Kalman decomposition

Mathematical Theory

In control theory, a Kalman decomposition provides a mathematical means to convert a representation of any linear time-invariant (LTI) control system to a form in which the system can be decomposed into a standard form which makes clear the observable and controllable components of the system. This decomposition results in the system being presented with a more illuminating structure, making it easier to draw conclusions on the system's reachable and observable subspaces.

Definition

Consider the continuous-time LTI control system

{\dot {x}}(t)=Ax(t)+Bu(t)

\,y(t)=Cx(t)+Du(t)

or the discrete-time LTI control system

\,x(k+1)=Ax(k)+Bu(k)

\,y(k)=Cx(k)+Du(k)

The Kalman decomposition is defined as the realization of this system obtained by transforming the original matrices as follows:

\,{\hat {A}}=TA{T}^{-1}

\,{\hat {B}}=TB

\,{\hat {C}}=C{T}^{-1}

\,{\hat {D}}=D

where $\,T^{-1}$ is the coordinate transformation matrix defined as

\,T^{-1}={\begin{bmatrix}T_{r{\overline {o}}}&T_{ro}&T_{\overline {ro}}&T_{{\overline {r}}o}\end{bmatrix}}

and whose submatrices are

$\,T_{r{\overline {o}}}$ : a matrix whose columns span the subspace of states which are both reachable and unobservable.
$\,T_{ro}$ : chosen so that the columns of $\,{\begin{bmatrix}T_{r{\overline {o}}}&T_{ro}\end{bmatrix}}$ are a basis for the reachable subspace.
$\,T_{\overline {ro}}$ : chosen so that the columns of $\,{\begin{bmatrix}T_{r{\overline {o}}}&T_{\overline {ro}}\end{bmatrix}}$ are a basis for the unobservable subspace.
$\,T_{{\overline {r}}o}$ : chosen so that $\,{\begin{bmatrix}T_{r{\overline {o}}}&T_{ro}&T_{\overline {ro}}&T_{{\overline {r}}o}\end{bmatrix}}$ is invertible.
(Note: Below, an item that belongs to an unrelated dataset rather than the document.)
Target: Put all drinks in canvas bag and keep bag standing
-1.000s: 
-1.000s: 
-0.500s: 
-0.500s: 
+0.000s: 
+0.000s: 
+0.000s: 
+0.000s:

It can be observed that some of these matrices may have dimension zero. For example, if the system is both observable and controllable, then $\,T^{-1}=T_{ro}$ , making the other matrices zero dimension.

Consequences

By using results from controllability and observability, it can be shown that the transformed system $\,({\hat {A}},{\hat {B}},{\hat {C}},{\hat {D}})$ has matrices in the following form:

\,{\hat {A}}={\begin{bmatrix}A_{r{\overline {o}}}&A_{12}&A_{13}&A_{14}\\0&A_{ro}&0&A_{24}\\0&0&A_{\overline {ro}}&A_{34}\\0&0&0&A_{{\overline {r}}o}\end{bmatrix}}

\,{\hat {B}}={\begin{bmatrix}B_{r{\overline {o}}}\\B_{ro}\\0\\0\end{bmatrix}}

\,{\hat {C}}={\begin{bmatrix}0&C_{ro}&0&C_{{\overline {r}}o}\end{bmatrix}}

\,{\hat {D}}=D

This leads to the conclusion that

The subsystem $\,(A_{ro},B_{ro},C_{ro},D)$ is both reachable and observable.
The subsystem $\,\left({\begin{bmatrix}A_{r{\overline {o}}}&A_{12}\\0&A_{ro}\end{bmatrix}},{\begin{bmatrix}B_{r{\overline {o}}}\\B_{ro}\end{bmatrix}},{\begin{bmatrix}0&C_{ro}\end{bmatrix}},D\right)$ is reachable.
The subsystem $\,\left({\begin{bmatrix}A_{ro}&A_{24}\\0&A_{{\overline {r}}o}\end{bmatrix}},{\begin{bmatrix}B_{ro}\\0\end{bmatrix}},{\begin{bmatrix}C_{ro}&C_{{\overline {r}}o}\end{bmatrix}},D\right)$ is observable.

Variants

A Kalman decomposition also exists for linear dynamical quantum systems. Unlike classical dynamical systems, the coordinate transformation used in this variant requires to be in a specific class of transformations due to the physical laws of quantum mechanics.^[1]

References

^ Zhang, Guofeng; Grivopoulos, Symeon; Petersen, Ian R.; Gough, John E. (February 2018). "The Kalman Decomposition for Linear Quantum Systems". IEEE Transactions on Automatic Control. 63 (2): 331–346. doi:10.1109/TAC.2017.2713343. hdl:10397/77565. ISSN 1558-2523. S2CID 10544143.